[Problem requirements] Where "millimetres" occurs in a line of the entries below, copy that line.

[Extracted records]
━━━━━━━━━━

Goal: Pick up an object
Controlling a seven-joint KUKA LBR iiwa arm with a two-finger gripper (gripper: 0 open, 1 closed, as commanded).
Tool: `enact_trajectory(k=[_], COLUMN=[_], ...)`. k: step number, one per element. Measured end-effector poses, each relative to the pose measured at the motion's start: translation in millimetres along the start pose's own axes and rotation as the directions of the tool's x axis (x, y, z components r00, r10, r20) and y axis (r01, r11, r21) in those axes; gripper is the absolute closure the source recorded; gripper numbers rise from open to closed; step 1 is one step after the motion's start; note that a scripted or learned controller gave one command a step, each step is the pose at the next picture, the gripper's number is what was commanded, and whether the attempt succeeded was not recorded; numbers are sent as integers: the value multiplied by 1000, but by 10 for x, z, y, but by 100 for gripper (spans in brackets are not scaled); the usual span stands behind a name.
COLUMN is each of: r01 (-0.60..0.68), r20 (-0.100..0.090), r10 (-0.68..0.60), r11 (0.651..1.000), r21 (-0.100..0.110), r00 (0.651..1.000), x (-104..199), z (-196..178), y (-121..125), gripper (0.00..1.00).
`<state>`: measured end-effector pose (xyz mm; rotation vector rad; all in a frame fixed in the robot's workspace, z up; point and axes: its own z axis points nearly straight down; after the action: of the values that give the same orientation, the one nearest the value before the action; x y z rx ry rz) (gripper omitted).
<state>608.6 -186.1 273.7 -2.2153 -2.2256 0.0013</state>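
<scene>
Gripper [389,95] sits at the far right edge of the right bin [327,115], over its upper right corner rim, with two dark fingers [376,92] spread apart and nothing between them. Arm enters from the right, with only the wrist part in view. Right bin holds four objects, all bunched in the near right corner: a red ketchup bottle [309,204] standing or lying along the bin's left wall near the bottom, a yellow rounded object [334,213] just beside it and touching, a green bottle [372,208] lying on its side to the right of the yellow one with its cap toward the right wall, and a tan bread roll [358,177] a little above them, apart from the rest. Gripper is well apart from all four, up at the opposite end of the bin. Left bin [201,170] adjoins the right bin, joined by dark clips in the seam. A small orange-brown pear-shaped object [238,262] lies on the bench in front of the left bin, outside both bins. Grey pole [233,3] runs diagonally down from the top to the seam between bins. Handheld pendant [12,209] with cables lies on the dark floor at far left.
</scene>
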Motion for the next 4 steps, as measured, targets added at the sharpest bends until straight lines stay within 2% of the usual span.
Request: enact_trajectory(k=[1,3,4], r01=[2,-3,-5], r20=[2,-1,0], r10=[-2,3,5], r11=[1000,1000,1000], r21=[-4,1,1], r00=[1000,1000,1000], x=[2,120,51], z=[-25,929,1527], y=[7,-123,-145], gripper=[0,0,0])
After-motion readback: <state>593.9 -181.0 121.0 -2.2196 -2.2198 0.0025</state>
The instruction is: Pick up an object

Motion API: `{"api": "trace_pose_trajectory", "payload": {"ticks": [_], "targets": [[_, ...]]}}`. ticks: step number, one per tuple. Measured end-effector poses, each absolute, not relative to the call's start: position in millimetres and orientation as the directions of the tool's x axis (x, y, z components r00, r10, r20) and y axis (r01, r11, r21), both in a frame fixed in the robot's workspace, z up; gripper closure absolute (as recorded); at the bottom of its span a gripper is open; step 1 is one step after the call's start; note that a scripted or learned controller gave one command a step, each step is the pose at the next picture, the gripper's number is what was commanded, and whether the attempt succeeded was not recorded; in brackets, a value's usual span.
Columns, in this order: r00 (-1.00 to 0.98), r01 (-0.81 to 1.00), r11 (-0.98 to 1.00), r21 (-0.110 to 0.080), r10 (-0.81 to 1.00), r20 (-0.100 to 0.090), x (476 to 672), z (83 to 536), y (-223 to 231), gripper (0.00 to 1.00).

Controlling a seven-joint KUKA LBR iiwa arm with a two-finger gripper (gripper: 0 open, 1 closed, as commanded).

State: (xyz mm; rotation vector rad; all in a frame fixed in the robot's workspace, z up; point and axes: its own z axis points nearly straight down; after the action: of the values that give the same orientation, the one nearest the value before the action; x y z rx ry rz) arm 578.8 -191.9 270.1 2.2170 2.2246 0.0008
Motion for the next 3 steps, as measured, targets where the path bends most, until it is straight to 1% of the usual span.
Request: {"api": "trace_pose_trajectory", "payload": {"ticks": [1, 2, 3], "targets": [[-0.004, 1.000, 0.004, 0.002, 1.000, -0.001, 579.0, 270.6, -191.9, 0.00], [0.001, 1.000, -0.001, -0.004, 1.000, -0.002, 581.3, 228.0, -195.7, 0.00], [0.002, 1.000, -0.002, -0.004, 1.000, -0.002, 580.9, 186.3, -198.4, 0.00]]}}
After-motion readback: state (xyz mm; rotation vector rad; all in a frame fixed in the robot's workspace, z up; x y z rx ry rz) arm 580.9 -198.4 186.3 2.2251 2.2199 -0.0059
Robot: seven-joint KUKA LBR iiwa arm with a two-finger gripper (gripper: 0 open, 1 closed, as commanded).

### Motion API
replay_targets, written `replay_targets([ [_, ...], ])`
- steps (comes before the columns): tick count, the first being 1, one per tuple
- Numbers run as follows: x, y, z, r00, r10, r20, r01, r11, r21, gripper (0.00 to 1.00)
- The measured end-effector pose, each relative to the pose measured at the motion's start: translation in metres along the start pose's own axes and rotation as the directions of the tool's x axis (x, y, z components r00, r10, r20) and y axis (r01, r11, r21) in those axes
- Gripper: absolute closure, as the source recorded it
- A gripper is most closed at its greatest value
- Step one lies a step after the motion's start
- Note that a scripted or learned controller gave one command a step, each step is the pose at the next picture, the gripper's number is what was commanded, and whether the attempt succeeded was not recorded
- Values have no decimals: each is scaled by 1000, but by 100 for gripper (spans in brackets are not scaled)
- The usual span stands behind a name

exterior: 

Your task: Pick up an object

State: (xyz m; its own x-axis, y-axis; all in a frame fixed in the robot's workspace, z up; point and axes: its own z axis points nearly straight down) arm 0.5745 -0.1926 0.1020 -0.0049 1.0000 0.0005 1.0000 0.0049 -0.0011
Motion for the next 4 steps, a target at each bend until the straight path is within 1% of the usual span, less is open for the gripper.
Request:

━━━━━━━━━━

[Solved problem]
Tool: `enact_trajectory(k=[_], COLUMN=[_], ...)`. k: step number, one per element. Measured end-effector poses, each relative to the pose measured at the motion's start: translation in millimetres along the start pose's own axes and rotation as the directions of the tool's x axis (x, y, z components r00, r10, r20) and y axis (r01, r11, r21) in those axes; gripper is the absolute closure the source recorded; gripper numbers rise from open to closed; step 1 is one step after the motion's start; note that a scripted or learned controller gave one command a step, each step is the pose at the next picture, the gripper's number is what was commanded, and whether the attempt succeeded was not recorded; numbers are sent as integers: the value multiplied by 1000, but by 10 for x, z, y, but by 100 for gripper (spans in brackets are not scaled); the usual span stands behind a name.
Motion API: `{"api": "trace_pose_trajectory", "payload": {"ticks": [_], "targets": [[_, ...]]}}`. ticks: step number, one per tuple. Measured end-effector poses, each absolute, not relative to the call's start: position in millimetres and orientation as the directions of the tool's x axis (x, y, z components r00, r10, r20) and y axis (r01, r11, r21), both in a frame fixed in the robot's workspace, z up; gripper closure absolute (as recorded); at the bottom of its span a gripper is open; step 1 is one step after the call's start; note that a scripted or learned controller gave one command a step, each step is the pose at the next picture, the gripper's number is what was commanded, and whether the attempt succeeded was not recorded; in brackets, a value's usual span.

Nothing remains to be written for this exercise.